**Problem requirements**:
Print the listing in full, keeping every line exactly as it is.

───── Source material

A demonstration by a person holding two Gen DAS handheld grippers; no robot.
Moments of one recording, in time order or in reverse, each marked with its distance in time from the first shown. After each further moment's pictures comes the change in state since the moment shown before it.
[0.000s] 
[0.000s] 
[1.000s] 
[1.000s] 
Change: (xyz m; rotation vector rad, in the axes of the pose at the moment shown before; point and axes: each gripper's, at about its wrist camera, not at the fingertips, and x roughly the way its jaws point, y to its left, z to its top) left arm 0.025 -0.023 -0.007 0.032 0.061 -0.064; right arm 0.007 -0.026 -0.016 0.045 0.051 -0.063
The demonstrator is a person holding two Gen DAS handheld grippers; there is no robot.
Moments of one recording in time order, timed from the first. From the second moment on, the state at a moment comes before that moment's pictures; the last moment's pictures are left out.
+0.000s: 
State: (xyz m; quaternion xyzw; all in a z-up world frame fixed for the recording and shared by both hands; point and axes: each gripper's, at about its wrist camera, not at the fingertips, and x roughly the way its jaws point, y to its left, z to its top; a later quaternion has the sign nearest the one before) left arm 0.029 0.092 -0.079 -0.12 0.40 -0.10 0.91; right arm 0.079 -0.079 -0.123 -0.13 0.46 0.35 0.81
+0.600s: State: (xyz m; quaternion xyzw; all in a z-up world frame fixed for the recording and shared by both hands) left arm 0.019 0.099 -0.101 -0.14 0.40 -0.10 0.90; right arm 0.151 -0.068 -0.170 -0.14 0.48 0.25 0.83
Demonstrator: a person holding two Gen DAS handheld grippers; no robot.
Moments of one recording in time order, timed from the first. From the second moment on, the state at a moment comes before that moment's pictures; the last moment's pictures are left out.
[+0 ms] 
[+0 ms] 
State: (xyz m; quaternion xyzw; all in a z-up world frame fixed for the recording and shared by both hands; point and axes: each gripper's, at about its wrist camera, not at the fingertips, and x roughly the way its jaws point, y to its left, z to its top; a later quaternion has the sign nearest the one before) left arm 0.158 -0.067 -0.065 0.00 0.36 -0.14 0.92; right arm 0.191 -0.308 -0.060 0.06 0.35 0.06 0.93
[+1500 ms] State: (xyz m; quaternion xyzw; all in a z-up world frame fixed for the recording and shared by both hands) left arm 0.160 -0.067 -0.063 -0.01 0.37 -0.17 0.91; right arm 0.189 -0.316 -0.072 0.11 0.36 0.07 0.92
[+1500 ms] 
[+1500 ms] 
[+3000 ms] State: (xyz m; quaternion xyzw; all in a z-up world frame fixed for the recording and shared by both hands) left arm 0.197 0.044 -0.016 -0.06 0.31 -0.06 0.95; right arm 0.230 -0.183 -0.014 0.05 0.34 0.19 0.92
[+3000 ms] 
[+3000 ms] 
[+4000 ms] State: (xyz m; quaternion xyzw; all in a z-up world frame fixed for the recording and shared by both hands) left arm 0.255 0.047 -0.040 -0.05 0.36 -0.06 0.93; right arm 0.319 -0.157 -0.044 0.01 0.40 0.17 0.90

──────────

**Response**:
A demonstration by a person holding two Gen DAS handheld grippers; no robot.
Moments of one recording, in time order or in reverse, each marked with its distance in time from the first shown. After each further moment's pictures comes the change in state since the moment shown before it.
[0.000s] 
[0.000s] 
[1.000s] 
[1.000s] 
Change: (xyz m; rotation vector rad, in the axes of the pose at the moment shown before; point and axes: each gripper's, at about its wrist camera, not at the fingertips, and x roughly the way its jaws point, y to its left, z to its top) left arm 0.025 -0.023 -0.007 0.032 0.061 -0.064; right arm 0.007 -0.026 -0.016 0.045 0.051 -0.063
The demonstrator is a person holding two Gen DAS handheld grippers; there is no robot.
Moments of one recording in time order, timed from the first. From the second moment on, the state at a moment comes before that moment's pictures; the last moment's pictures are left out.
+0.000s: 
State: (xyz m; quaternion xyzw; all in a z-up world frame fixed for the recording and shared by both hands; point and axes: each gripper's, at about its wrist camera, not at the fingertips, and x roughly the way its jaws point, y to its left, z to its top; a later quaternion has the sign nearest the one before) left arm 0.029 0.092 -0.079 -0.12 0.40 -0.10 0.91; right arm 0.079 -0.079 -0.123 -0.13 0.46 0.35 0.81
+0.600s: State: (xyz m; quaternion xyzw; all in a z-up world frame fixed for the recording and shared by both hands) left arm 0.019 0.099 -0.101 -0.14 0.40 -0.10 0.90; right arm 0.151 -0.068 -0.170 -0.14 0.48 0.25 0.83
Demonstrator: a person holding two Gen DAS handheld grippers; no robot.
Moments of one recording in time order, timed from the first. From the second moment on, the state at a moment comes before that moment's pictures; the last moment's pictures are left out.
[+0 ms] 
[+0 ms] 
State: (xyz m; quaternion xyzw; all in a z-up world frame fixed for the recording and shared by both hands; point and axes: each gripper's, at about its wrist camera, not at the fingertips, and x roughly the way its jaws point, y to its left, z to its top; a later quaternion has the sign nearest the one before) left arm 0.158 -0.067 -0.065 0.00 0.36 -0.14 0.92; right arm 0.191 -0.308 -0.060 0.06 0.35 0.06 0.93
[+1500 ms] State: (xyz m; quaternion xyzw; all in a z-up world frame fixed for the recording and shared by both hands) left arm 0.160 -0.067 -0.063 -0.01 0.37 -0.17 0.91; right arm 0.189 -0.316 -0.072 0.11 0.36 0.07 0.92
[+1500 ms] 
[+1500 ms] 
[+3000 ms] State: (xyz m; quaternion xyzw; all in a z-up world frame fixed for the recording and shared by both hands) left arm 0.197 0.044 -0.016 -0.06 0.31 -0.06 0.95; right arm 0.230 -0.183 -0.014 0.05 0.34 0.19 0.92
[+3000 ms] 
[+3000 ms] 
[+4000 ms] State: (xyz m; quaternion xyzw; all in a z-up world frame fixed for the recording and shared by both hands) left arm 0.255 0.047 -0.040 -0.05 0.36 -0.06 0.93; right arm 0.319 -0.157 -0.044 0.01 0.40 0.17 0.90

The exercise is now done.